The location of the LOXL-1 gene and its function have been widely described in previous studies [24]. The gene localizes in chromosome 15 (15q24.1) and encodes a member of the lysyl oxidase family of proteins (https://www.ncbi.nlm.nih.gov/gene/4016 accessed on 25 August 2021). The lysyl oxidase enzyme is involved in the biogenesis of connective tissue by crosslinking the extracellular matrix proteins, collagen, and elastin [25]. Previous studies have shown a possible down-regulation of LOXL-1 as a mechanism for exfoliation formation in EXFG [26]. Decreased activity of the LOXL-1 enzyme increases elastin levels which is an essential part of the exfoliation material [27]. The detailed pathways from the gene and its SNPs to exfoliation material are still not elucidated. Probably, the SNPs act by altering the DNA expression of the LOXL-1, inducing an increased elastin level in the anterior chamber of the eye.

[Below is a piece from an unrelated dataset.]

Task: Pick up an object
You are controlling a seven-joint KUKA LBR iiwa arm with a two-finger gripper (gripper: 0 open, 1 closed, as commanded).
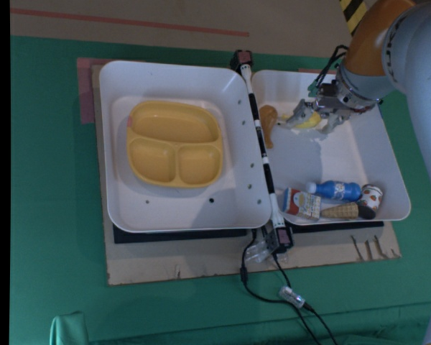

The three different SNPs evaluated in the present study are localized in different parts of the LOXL-1 gene. The rs3825942 and rs1048661 are nonsynonymous SNPs located in exon 1 [28], while rs2165241 is a non-coding SNP located in intron 1 [20]. The three SNPs were chosen based on previous studies [21,29,30]. According to Thorleifsson et al. [12], the linkage between these three SNPs is low to medium (r2 values ranging from 0.13–0.45 with possible values for r2 within the range 0–1). It is apparent that the three SNPs contribute with independent information, and it is valuable to include all of them in a study like the present one.

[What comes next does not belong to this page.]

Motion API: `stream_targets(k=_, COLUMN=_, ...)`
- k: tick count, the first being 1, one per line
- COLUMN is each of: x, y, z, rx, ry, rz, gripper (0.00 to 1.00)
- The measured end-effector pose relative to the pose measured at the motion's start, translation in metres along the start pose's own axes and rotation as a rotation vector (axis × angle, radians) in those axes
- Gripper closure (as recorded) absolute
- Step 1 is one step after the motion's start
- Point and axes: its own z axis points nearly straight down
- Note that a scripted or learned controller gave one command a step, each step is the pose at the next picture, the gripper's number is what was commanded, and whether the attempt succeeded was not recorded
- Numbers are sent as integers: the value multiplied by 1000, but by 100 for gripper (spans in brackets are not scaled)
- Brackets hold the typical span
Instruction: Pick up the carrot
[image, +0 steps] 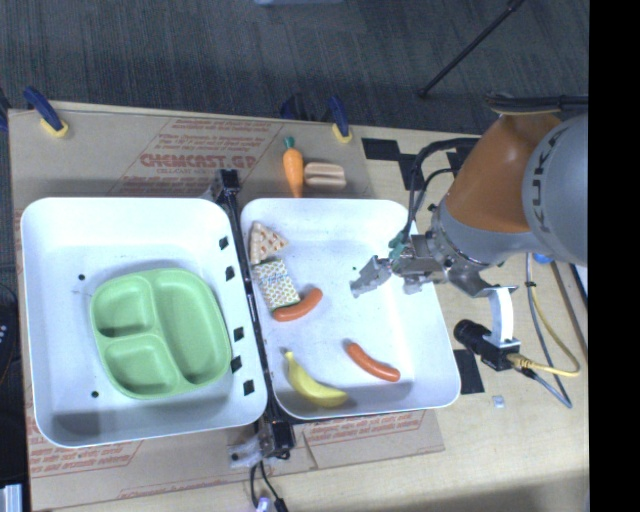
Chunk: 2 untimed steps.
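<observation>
The carrot (292, 170), orange with a green top, lies outside the bins on the cardboard just behind the right bin's (425, 345) far rim. My gripper (368, 278) hangs over the middle right of the right bin, well in front of and to the right of the carrot. Nothing shows in its grasp. The grey arm with its orange band (495, 185) reaches in from the right.
A small bun-like toy (324, 176) lies right beside the carrot. The right bin holds a pizza slice (265, 241), a patterned block (277, 284), two sausages (297, 306) (372, 362) and a banana (312, 383). The left bin (50, 240) holds a green divided plate (160, 330).
</observation>
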Motion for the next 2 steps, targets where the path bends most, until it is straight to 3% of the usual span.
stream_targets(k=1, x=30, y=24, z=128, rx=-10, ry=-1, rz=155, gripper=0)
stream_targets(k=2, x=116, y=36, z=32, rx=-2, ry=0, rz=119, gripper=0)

The present study has some limitations. One limitation is how suspected glaucoma subjects were excluded from the control group. The exclusion was based upon self-reported disease. Therefore, it is possible that some of the controls had yet undiagnosed glaucoma and were incorrectly included as controls. However, the large number of controls included may alleviate a possible effect of the procedure used for excluding glaucoma cases from the control group.

Another limitation of the study is that all included controls and patients were ethnically Swedish or Finnish. Results coming from the present study may therefore not be applied to other populations. In addition, the number of cases and controls included was relatively small, considering the sample size often used in GWAS. However, the phenotype was very well defined, and the effect sizes of the identified associations were similar to those reported in a previous GWAS [12]. Another limitation is that additional genes/SNPs of potential importance for glaucoma were not considered in this study.

5. Conclusions

In conclusion, the present study, using modern genetic techniques and a defined phenotype, confirms previous studies’ results. The study showed a strong association between the SNPs LOXL1_rs3825942, LOXL1_rs2165241 LOXL1_rs1048661, and the development of exfoliation glaucoma in a Swedish population located in Southwestern Sweden.